Thank you. Just one last follow-up here. Now that you are enrolling patients at 2.7 milligrams in melanoma and potentially also non-small cell lung cancer and your other expression cohorts, is there any way that in that scenario having those patients already in that Phase 1/2 or Phase 2 dose expansion that you could skip the Phase 2/3 of a pivotal trial and just go into Phase 3 following that or convert the dose expansion into a pivotal trial by enrolling more patients? Thank you.

So let me be quite clear, we have not started dosing at 2.7 in the melanoma nor obviously in the lung population. We are likely given the ease of adding additional patients to be able to start that before or approximately the same time as the Phase 2/3 prostate, but we will not use that data, because it will be just too early and too delayed to get sufficient enough data to guide the prostate. The prostate will be an independent and actually, more importantly, it’s having it as a controlled study to understand the response rate as well as the safety profile compared to the control population in the sizable number of patients. So no, we will not use the data in those other tumor types to guide us for the prostate study.

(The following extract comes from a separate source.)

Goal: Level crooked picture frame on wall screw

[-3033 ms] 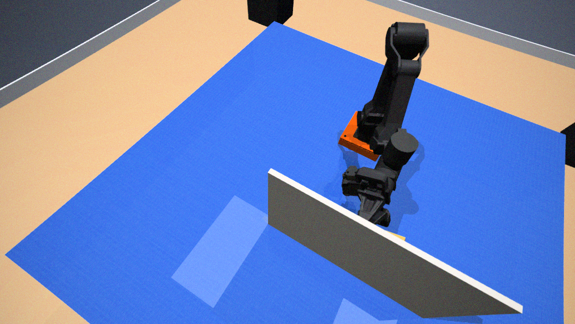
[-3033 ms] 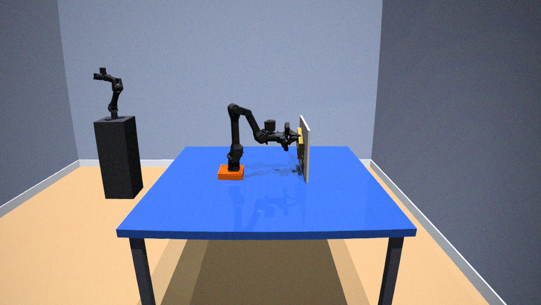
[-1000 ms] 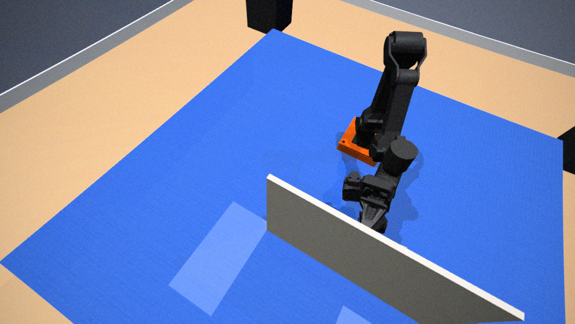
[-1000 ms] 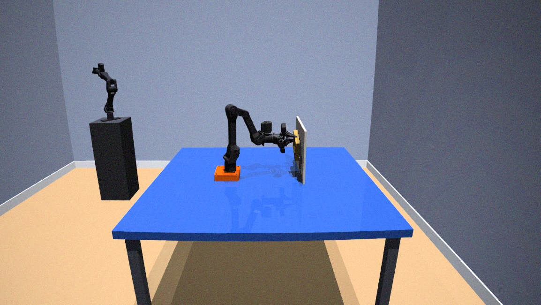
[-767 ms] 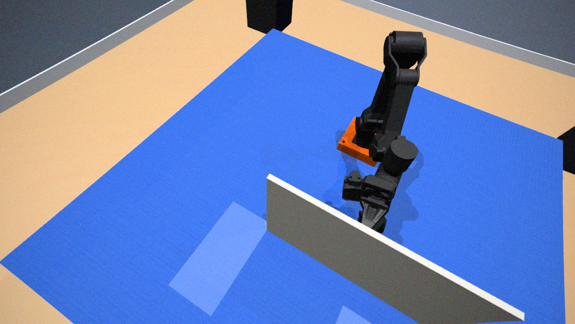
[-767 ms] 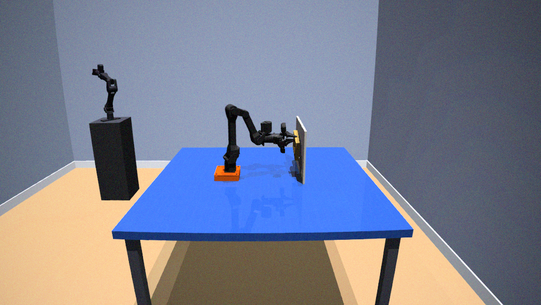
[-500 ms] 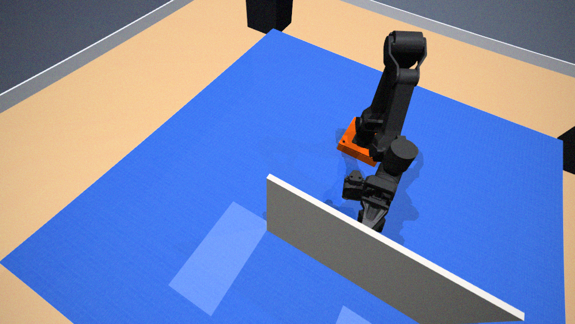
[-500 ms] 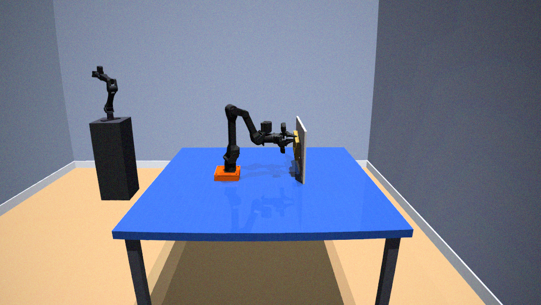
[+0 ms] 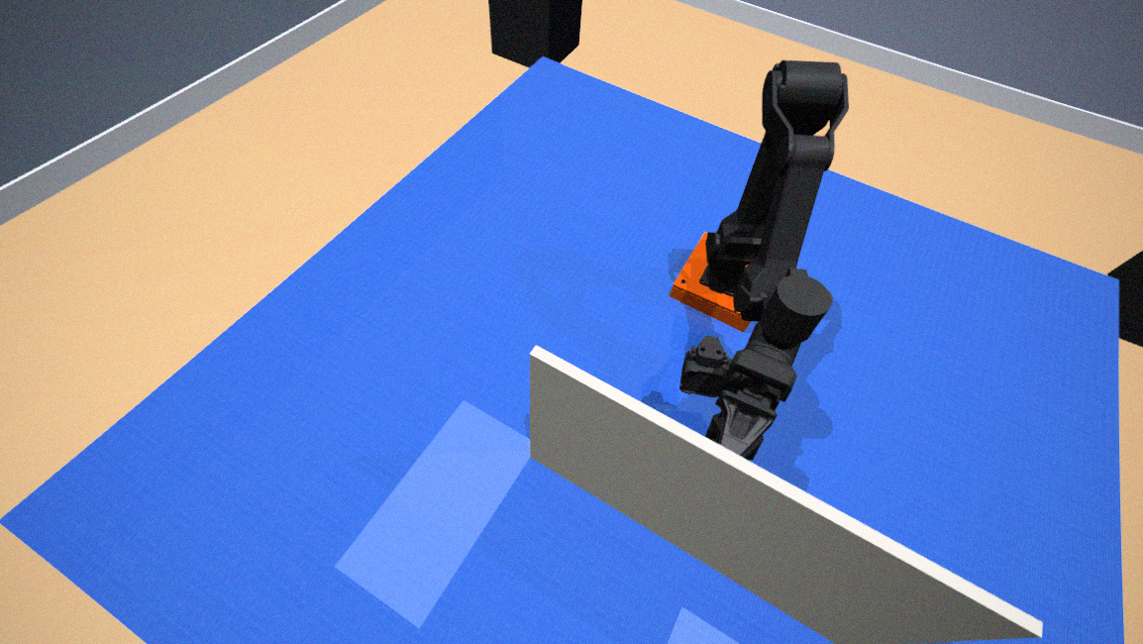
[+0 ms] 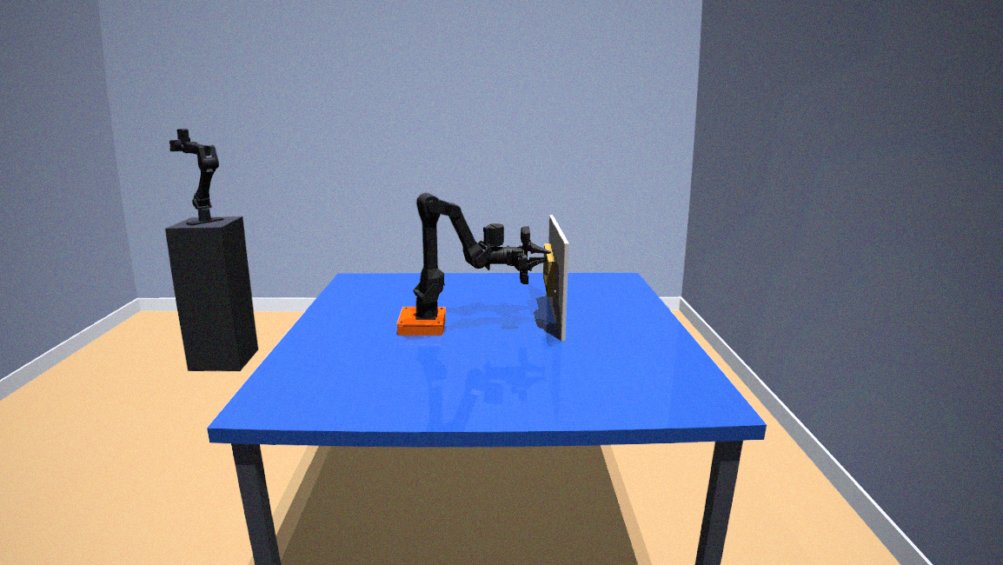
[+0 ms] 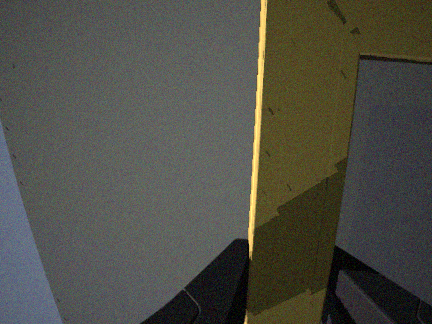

Thank you. And I am currently showing no further questions in the queue at this time. I’d like to hand the conference back to Dr. Koenig for any closing comments.

Thank you, operator and thank you all for participating in our earnings call today. We look forward to providing further updates on so many of our programs later this year. We hope you have a great afternoon and evening.

Ladies and gentlemen, thank you for your participation in today’s conference. You may now disconnect. Everyone have a wonderful day.